▶

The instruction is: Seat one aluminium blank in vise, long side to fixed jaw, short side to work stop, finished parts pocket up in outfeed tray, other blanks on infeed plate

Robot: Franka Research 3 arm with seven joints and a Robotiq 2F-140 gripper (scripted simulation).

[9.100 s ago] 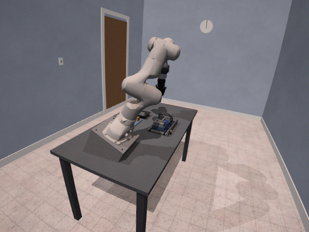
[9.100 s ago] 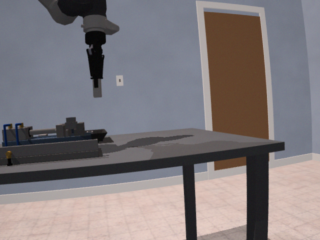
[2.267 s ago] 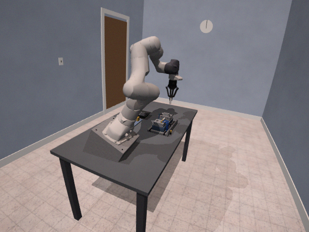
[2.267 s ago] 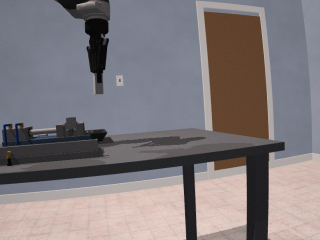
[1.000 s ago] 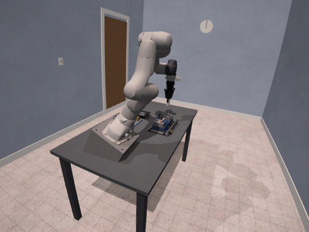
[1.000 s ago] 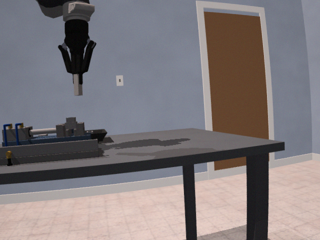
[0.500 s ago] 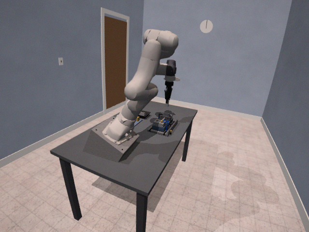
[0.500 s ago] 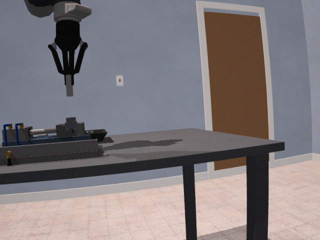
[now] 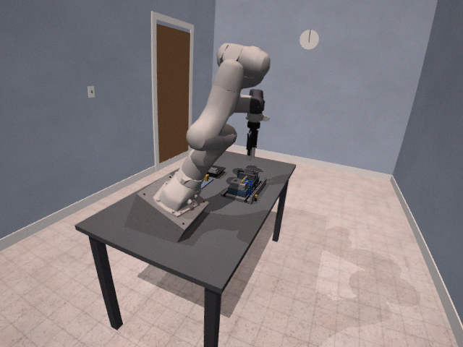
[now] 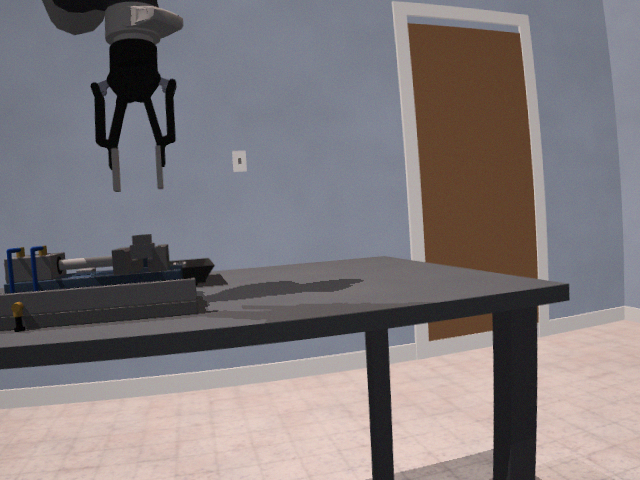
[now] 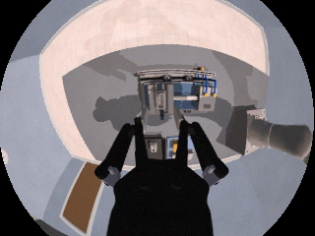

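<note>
Right now my hand is 5 cm to the right of the work stop and 13 cm above it. Round my hand: vise guard rail (8 cm behind, 9 cm to the right, 18 cm below); vise (7 cm behind, 1 cm to the left, 18 cm below); brass blank (6 cm behind, 29 cm to the left, 19 cm below).
</note>
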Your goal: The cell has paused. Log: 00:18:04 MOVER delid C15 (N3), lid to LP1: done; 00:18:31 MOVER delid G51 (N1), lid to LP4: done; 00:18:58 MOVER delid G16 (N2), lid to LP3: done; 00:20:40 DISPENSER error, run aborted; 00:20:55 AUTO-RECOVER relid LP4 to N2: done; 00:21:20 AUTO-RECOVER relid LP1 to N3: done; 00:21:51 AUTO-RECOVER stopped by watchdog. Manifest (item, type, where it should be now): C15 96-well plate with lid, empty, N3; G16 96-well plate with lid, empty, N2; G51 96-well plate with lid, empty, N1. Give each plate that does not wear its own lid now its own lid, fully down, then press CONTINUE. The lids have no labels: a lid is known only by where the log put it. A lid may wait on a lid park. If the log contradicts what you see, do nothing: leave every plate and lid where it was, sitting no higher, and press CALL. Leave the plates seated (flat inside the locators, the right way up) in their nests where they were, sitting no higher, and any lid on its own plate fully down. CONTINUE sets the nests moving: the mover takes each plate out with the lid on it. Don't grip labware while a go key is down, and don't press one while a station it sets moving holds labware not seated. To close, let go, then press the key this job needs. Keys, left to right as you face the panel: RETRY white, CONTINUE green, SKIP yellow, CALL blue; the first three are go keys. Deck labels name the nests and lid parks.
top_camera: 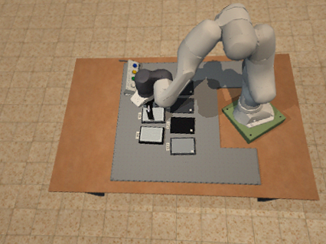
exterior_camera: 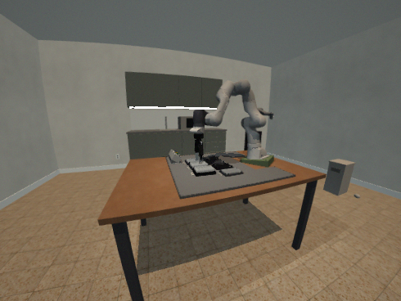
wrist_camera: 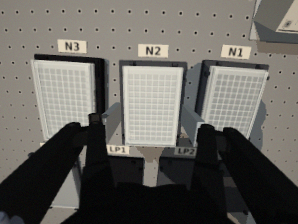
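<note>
The clear lid lies 40 mm below my hand. Round my hand: LP2 label: 100 mm behind, 70 mm below, 60 mm to the right; lid park labelled LP1: 170 mm behind, 90 mm to the left, 60 mm below; LP1 label: 80 mm to the left, 80 mm behind, 70 mm below.
</note>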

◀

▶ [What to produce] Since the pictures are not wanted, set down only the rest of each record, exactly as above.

▶ [Solution to the problem]
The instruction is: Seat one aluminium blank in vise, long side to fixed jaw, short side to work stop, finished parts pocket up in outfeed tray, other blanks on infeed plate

Robot: Franka Research 3 arm with seven joints and a Robotiq 2F-140 gripper (scripted simulation).

[9.100 s ago] 
[9.100 s ago] 
[2.267 s ago] 
[2.267 s ago] 
[1.000 s ago] 
[1.000 s ago] 
[0.500 s ago] 
[0.500 s ago] 
[now] 
[now] 
[now] 

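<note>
Right now my hand is 5 cm to the right of the work stop and 13 cm above it. Round my hand: vise guard rail (8 cm behind, 9 cm to the right, 18 cm below); vise (7 cm behind, 1 cm to the left, 18 cm below); brass blank (6 cm behind, 29 cm to the left, 19 cm below).
</note>
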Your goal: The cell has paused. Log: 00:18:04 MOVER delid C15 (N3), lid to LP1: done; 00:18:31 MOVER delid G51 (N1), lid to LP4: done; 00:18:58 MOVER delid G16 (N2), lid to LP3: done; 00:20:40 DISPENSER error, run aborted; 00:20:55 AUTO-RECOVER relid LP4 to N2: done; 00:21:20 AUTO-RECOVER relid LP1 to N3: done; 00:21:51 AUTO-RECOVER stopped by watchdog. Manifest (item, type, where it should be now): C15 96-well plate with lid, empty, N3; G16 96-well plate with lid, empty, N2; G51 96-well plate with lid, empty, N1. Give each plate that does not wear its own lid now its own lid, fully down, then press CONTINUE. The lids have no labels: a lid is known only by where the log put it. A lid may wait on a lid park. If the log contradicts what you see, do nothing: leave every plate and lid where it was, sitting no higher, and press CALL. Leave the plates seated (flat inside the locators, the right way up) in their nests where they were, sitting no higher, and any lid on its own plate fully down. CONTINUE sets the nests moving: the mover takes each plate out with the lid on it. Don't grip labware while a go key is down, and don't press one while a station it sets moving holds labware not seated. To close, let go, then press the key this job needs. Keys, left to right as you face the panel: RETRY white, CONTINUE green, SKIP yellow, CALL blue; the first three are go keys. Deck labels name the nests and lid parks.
top_camera: 
exterior_camera: 
wrist_camera: 
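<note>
The clear lid lies 40 mm below my hand. Round my hand: LP2 label: 100 mm behind, 70 mm below, 60 mm to the right; lid park labelled LP1: 170 mm behind, 90 mm to the left, 60 mm below; LP1 label: 80 mm to the left, 80 mm behind, 70 mm below.
</note>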

No further output is required for this answer.